**Data segment**.
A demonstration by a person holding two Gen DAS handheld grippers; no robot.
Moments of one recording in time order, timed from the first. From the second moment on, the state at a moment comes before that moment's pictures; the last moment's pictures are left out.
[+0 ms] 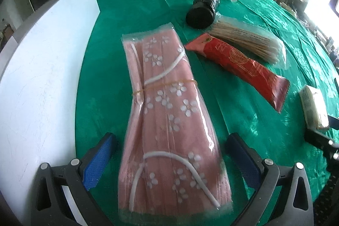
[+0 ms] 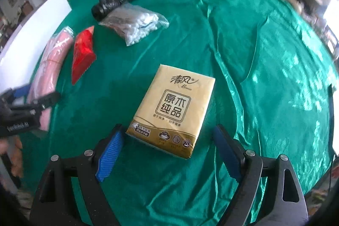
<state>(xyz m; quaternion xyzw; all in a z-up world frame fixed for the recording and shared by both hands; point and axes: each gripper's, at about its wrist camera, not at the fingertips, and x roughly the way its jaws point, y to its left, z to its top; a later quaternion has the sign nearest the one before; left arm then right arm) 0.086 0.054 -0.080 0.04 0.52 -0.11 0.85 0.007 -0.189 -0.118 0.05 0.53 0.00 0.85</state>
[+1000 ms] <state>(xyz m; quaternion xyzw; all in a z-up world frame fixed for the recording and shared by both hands) -0.010 0.314 0.081 -0.10 0.38 0.03 0.92 -0.005 0.077 0.064 0.04 0.39 0.34 0.85</state>
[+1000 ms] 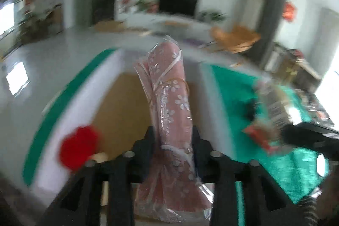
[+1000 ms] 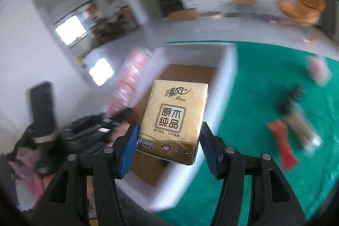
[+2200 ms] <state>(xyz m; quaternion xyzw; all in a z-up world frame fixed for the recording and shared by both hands) 0.068 0.031 -0.055 -0.01 0.47 -0.12 0.88 0.035 -0.238 -0.121 0.04 0.42 -0.14 0.89</state>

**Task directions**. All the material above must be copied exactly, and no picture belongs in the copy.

**Response to the exercise**.
A demonstration by a person holding two Gen DAS handheld grippers; no robot.
Moments of one recording in time order, timed from the first. From the second moment on, the state at a moment comes before that moment's pictures; the last moment's pictures are left out.
[+0 ms] 
[+0 ms] 
<state>(xyz m; quaternion xyzw; all in a z-up world frame fixed for the recording and shared by both hands; point and axes: each gripper's, at about its wrist camera, not at the fingertips, and x roughly the way its jaws point, y to its left, z to its top; a later quaternion has the sign nearest the one before; left arm then right arm) 0.086 0.054 -0.080 0.04 0.52 -0.11 0.85 0.007 -0.189 -0.118 0.05 0.53 0.00 0.85</state>
[+1000 ms] <state>(xyz m; quaternion xyzw; all in a z-up world frame fixed for the recording and shared by both hands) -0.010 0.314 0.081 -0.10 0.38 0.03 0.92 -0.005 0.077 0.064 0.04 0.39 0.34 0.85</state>
[+1000 ms] 
[+1000 ms] 
[+2200 ms] <state>(xyz m; quaternion xyzw; all in a z-up world frame fixed for the recording and shared by both hands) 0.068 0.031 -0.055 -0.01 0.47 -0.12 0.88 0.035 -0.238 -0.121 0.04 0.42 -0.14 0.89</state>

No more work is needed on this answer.